Teacher talking time adalah sebuah anggapan bahwa guru mengajar dan siswa belajar adalah satu proses yang berjalan bersamaan. Jadi, kerapkali kita terjebak dalam pandangan untuk mengalokasikan sebagian besar waktu mengajar dengan ceramah untuk didengar oleh siswa. Tak jarang, kita jumpai siswa mengobrol dengan temannya atau melamun. Namun anehnya, kita merasa telah menyelesaikan kewajiban kita sebagai pengajar.

Task Analysis adalah pola pemberian materi ajar tanpa melalui penjelasan kegunaan materi dalam kehidupan sehar-hari. Padahal, pemberian global analysis dalam tiap materi pelajaran amat penting, sehingga siswa dapat memahami manfaat dan inspirasi dari materi ajar yang disampaikan.

Tracking adalah pengelompokkan siswa ke dalam beberapa kelas berdasar kemampuan kognitifnya, akibatnya akan muncul atmosfer kelas dan iklim kompetetif yang tidak kondusif.

Sebagai guru yang menjadi garda terdepan dalam mengawal perubahan kurikulum, sudah selayaknya kita bersedia terus belajar dan mengasah kesadaran diri agar terhindar dari penyakit disteachia. Mengurangi teacher talking time, artinya memberikan kesempatan pada siswa untuk berkreasi, kritis, dan didengar suaranya. Menghindari task analysis artinya menjadikan pembelajaran bermakna dan terkait dengan dunia nyata. Menghilangkan tracking, artinya menghapus diskriminasi dan memberikan penghargaan pada keunikan setiap diri siswa.

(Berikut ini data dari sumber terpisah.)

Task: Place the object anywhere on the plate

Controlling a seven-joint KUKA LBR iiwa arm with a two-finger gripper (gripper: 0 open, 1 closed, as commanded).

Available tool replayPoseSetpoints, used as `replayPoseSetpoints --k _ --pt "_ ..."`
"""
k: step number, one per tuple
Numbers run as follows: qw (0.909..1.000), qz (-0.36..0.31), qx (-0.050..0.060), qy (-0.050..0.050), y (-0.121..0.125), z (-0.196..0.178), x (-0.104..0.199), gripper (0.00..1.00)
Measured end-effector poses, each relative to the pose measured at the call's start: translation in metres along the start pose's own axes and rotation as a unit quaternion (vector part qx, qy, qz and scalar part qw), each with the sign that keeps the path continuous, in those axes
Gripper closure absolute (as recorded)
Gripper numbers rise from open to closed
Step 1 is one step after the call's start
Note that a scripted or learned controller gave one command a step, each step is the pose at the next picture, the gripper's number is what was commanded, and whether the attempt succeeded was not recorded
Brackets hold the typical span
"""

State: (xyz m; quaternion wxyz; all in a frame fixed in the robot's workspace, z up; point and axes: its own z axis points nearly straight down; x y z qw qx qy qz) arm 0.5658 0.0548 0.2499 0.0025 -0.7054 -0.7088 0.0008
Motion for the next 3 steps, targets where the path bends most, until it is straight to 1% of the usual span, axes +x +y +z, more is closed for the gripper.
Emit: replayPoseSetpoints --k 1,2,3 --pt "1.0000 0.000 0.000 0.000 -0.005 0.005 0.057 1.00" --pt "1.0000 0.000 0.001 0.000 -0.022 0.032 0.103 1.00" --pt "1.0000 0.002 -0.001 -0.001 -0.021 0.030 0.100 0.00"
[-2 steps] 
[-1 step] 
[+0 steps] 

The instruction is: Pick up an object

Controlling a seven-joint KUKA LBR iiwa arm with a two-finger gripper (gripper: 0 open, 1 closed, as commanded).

Menjadi guru yang mengawal perubahan kurikulum bagi saya, bukan hanya memahami perubahan dokumen kurikulum atau kesediaan mengikuti ragam pelatihan, tetapi juga menumbuhkan semangat transformatif. Perubahan kurikulum adalah ruang bagi guru untuk tumbuh dan menghadirkan pendidikan yang memanusiakan manusia: pendidikan yang melatih kemampuan berpikir kritis, membangun keteguhan prinsip, serta mengembangkan empati dan integritas. Sebagaimana yang disampaikan Tan Malaka tentang tujuan pendidikan, “... untuk mempertajam kecerdasan, memperkukuh kemauan, dan memperhalus perasaan.”